Он фыркнул и добавил:

— Захудалая уездная школа, подумать только. И ты держишь свинью и разгребаешь навоз!

О нет, мой дядя не стал ангелом в одночасье! Он по-прежнему был тем же язвительным, высокомерным, твердолобым финансистом. Что ж, родственников не выбирают...

— Если навестишь меня завтра, я дам тебе лопату и ты проверишь, что легче: грести деньги или разгребать навоз.

Дядя невесело рассмеялся, я поднялась, чтобы уйти.

— Постой... — он полез во внутренний карман пиджака и достал бумажник. — Эрика, полагаю, тебе нужны деньги. Вот, возьми. И не ломайся, пожалуйста! — добавил он раздраженно. — Они твои.

— Хорошо. Спасибо, — я взяла протянутые купюры, чувствуя себя неловко, хотя неловкость с гордостью были совершенно лишние.

— Обращайся, если понадобится что-то еще, — ворчливо сказал дядя, морщась — и ему было здорово не по себе. Для смирения собственной гордыни требуется немало сил. — Помощь, совет... все-таки я твой дядя, занимаю не последнее место в столичном обществе и не слыву дураком. Могу сгодиться на что-нибудь... До завтра, Эрика.

— До завтра, дядя.

Уже у дверей я вспомнила о просьбе Корнелиуса, быстро написала короткую записку и попросила служащего в трактире парня отнести ее господину Робервалю.

* * *

Я вышла из трактира и посмотрела на стремительно пустеющую улицу. Горожане спешили в направлении ратушной площади, где уже играл оркестр. Мимо пронеслась стайка нарядных девушек. Они покосились на меня, прыснули и помчались дальше.

После всех перипетий я выглядела как подлинная бродячая гадалка — юбки в пыли, косынка сползла, на лицо выбиваются волосы... Не стоит в таком виде появляться на празднике. Да и участвовать в нем больше не хотелось. День только начался, а уже случилось столько — на месяц хватит.

Дошла до перекрестка; налево открывался переулок, по которому я быстро доберусь до окраины. Но можно сделать крюк через ратушную площадь.

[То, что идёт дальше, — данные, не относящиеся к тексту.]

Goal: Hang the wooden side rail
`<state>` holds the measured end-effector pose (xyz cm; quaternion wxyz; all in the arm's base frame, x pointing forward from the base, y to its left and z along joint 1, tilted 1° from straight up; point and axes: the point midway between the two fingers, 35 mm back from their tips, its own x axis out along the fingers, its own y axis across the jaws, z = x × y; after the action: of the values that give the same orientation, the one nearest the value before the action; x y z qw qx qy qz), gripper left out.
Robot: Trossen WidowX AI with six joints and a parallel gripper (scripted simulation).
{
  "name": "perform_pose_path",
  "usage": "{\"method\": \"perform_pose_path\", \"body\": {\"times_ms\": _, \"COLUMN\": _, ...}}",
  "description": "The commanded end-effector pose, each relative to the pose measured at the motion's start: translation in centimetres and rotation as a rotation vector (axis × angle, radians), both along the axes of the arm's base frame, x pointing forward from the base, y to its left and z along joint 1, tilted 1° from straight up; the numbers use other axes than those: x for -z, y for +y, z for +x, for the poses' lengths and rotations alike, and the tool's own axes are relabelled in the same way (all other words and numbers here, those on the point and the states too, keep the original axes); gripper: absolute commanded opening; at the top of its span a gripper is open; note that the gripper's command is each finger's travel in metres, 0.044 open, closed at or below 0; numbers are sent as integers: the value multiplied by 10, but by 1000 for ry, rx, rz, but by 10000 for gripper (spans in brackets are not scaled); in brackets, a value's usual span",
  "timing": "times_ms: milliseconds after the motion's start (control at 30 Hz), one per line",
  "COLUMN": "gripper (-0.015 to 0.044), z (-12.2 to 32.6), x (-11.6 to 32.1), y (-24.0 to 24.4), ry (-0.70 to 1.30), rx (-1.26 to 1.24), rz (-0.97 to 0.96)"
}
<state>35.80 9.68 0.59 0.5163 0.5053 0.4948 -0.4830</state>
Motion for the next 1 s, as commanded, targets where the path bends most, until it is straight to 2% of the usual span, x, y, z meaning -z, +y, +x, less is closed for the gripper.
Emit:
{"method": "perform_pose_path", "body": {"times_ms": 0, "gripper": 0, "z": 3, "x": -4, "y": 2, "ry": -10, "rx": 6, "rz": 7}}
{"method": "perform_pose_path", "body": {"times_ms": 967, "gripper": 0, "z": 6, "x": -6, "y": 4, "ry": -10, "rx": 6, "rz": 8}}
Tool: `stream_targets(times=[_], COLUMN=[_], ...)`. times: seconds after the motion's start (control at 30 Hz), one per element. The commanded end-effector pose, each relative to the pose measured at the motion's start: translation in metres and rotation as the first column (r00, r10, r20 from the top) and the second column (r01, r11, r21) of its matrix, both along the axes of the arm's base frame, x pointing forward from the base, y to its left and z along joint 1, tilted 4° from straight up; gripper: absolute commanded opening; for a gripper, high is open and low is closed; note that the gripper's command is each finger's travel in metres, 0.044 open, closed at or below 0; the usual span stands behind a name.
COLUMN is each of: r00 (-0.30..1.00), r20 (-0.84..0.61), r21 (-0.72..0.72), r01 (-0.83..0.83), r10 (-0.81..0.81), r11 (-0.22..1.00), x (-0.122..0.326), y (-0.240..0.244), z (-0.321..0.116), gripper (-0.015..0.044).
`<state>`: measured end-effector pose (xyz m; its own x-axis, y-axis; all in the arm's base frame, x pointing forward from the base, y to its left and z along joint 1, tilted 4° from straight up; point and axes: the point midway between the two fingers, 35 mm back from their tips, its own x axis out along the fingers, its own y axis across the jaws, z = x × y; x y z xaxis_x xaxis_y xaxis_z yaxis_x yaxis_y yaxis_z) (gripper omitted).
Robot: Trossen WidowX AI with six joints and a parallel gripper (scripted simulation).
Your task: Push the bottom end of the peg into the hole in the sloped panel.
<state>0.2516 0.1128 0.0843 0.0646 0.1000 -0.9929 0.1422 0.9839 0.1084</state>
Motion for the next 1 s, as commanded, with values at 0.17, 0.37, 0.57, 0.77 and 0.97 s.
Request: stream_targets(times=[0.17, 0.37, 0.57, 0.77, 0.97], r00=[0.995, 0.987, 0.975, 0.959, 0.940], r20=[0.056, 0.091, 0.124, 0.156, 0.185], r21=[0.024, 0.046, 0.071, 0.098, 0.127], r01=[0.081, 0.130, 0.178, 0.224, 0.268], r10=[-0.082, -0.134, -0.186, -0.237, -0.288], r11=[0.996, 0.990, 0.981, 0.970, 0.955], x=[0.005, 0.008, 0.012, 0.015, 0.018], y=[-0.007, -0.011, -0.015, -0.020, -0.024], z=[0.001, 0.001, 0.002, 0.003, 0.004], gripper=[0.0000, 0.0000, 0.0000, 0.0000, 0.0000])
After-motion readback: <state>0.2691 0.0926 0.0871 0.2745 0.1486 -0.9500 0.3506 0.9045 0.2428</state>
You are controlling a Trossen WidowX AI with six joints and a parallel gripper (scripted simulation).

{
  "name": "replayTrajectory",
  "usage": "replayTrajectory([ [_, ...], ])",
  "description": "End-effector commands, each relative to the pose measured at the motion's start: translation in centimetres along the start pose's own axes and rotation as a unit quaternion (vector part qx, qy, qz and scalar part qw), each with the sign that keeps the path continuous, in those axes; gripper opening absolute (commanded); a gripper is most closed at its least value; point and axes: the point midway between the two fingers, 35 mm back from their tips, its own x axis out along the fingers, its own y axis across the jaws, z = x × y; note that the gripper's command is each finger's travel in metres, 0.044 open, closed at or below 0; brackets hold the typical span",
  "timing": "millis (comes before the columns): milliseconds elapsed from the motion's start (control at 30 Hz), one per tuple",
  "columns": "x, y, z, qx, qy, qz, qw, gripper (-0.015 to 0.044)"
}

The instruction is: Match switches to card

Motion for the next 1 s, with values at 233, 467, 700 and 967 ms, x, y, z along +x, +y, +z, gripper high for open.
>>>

Впереди бурлила яркая толпа. Она занимала всю площадь и затекала в ближайшие улицы и переулки.

Люди собирались у прилавков, покупали у разносчиков напитки и усаживались на вынесенные на улицу стулья и скамьи, болтали, веселились. Оркестр замолчал, на деревянную трибуну вышел важный старик и начал уныло вещать об истории города. Его слушали не очень внимательно.

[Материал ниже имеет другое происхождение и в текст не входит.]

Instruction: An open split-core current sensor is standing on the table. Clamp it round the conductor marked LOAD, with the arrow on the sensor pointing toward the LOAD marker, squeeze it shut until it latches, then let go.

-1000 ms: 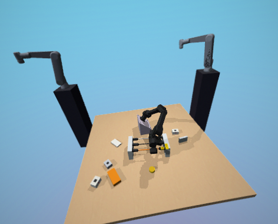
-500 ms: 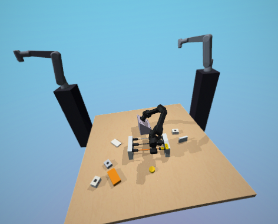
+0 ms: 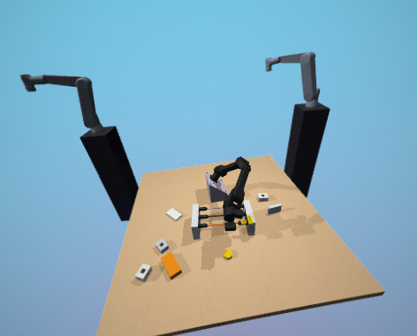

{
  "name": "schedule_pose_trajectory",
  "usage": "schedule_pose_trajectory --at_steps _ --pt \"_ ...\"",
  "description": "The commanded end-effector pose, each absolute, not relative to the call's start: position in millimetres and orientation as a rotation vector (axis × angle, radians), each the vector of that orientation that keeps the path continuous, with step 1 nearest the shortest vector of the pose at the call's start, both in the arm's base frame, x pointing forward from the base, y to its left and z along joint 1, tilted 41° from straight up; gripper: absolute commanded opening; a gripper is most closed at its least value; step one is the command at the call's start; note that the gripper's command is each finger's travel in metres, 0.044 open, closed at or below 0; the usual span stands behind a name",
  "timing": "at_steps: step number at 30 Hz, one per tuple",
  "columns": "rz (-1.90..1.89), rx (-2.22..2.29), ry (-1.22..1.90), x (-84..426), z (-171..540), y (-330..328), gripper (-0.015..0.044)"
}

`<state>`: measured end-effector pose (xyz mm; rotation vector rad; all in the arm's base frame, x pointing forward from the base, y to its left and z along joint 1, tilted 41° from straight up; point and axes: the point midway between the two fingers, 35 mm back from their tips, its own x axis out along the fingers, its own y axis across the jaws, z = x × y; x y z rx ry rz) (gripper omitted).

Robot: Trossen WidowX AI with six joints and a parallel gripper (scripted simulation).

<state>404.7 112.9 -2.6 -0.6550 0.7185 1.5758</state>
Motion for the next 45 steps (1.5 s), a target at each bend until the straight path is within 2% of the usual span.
schedule_pose_trajectory --at_steps 1,20,27,36,42,45 --pt "1.576 -0.654 0.719 405 -2 113 0.0251" --pt "1.576 -0.654 0.719 405 -2 113 0.0251" --pt "1.576 -0.654 0.719 405 -2 113 0.0434" --pt "1.576 -0.655 0.719 405 -1 111 0.0440" --pt "1.572 -0.663 0.711 415 63 58 0.0440" --pt "1.571 -0.664 0.710 415 71 51 0.0440"
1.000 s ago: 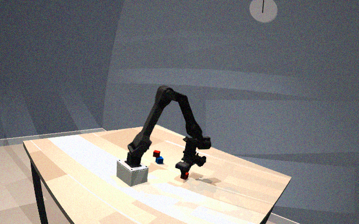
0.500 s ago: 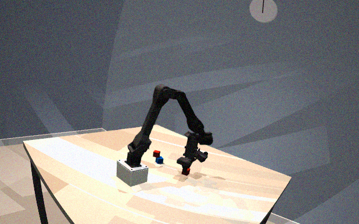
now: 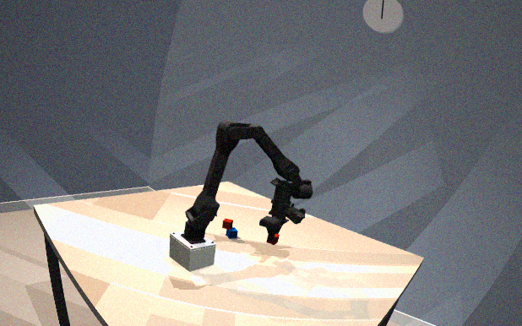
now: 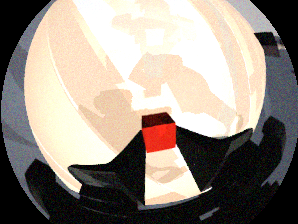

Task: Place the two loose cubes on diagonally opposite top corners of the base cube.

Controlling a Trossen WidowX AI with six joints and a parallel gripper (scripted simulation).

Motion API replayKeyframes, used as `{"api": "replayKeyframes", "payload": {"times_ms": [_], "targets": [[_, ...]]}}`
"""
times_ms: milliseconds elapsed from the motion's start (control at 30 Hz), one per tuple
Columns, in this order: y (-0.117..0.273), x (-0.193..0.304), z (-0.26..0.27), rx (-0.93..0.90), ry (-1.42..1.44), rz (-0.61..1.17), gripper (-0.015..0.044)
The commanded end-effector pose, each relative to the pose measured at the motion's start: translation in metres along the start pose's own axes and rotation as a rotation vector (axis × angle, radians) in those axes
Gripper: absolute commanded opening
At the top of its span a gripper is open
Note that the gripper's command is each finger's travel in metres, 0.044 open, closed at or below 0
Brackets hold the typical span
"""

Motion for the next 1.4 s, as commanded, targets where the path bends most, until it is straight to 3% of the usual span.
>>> {"api": "replayKeyframes", "payload": {"times_ms": [0,300,1367], "targets": [[0.012,0.0,0.0,-0.009,0.001,-0.001,0.0105],[0.037,0.002,-0.003,-0.009,0.001,-0.001,0.0105],[0.031,0.089,0.04,-0.011,0.046,0.01,0.0105]]}}
Point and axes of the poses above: the point midway between the two fingers, 35 mm back from their tips, its own y axis back along the fingers, its own z axis across the jaws, x = y × z, the point moved 6 cm from there along y, back along the fingers, and after that the axes turned 9 degrees about -y, right-handed, at the moved point
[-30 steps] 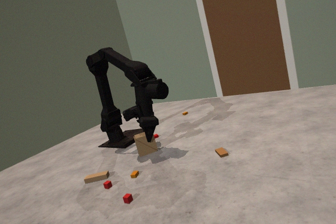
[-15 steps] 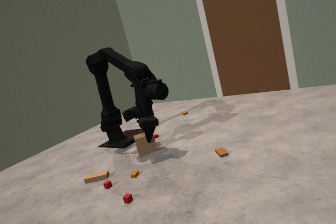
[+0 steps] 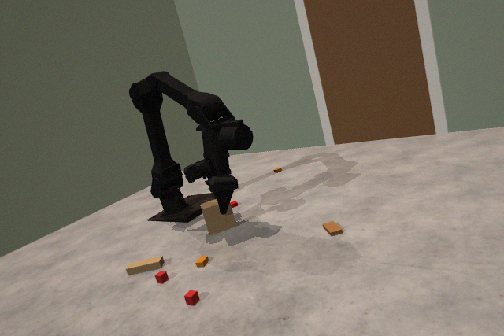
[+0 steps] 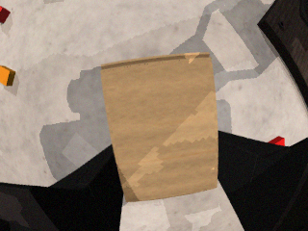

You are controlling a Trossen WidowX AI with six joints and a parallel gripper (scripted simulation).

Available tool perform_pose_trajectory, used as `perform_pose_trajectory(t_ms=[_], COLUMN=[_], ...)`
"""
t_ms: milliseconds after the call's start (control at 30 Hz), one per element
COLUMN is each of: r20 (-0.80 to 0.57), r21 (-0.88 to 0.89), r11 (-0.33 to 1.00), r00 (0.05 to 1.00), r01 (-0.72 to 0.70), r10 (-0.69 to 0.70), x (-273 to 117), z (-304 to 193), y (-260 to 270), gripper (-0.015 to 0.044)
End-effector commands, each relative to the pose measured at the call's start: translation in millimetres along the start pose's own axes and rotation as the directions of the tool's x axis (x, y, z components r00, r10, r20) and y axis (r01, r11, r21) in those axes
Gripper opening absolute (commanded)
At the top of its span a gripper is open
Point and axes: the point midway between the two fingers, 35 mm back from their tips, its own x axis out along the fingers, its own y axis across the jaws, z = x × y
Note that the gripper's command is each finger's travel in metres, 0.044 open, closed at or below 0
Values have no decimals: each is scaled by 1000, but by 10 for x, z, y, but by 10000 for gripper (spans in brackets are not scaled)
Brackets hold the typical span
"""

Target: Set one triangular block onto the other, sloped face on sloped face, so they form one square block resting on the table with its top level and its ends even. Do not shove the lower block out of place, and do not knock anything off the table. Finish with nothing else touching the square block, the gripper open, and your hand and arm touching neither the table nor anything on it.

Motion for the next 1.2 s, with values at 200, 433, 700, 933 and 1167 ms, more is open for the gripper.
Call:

Ноги сами понесли меня вперед; гляну одним глазком, что да как, а потом домой.

Как только я прошла сквозь группу парней в новеньких картузах и ярких галстуках, меня окликнули:

— Эрика! Госпожа Верден! К нам, сюда!

За длинным деревянным столом в переулке у кондитерской сидела галантерейщица Ирма Ракочи с подругами. Перед ними стояли кружки с подогретым вином, щеки у женщин разрумянились, глаза горели.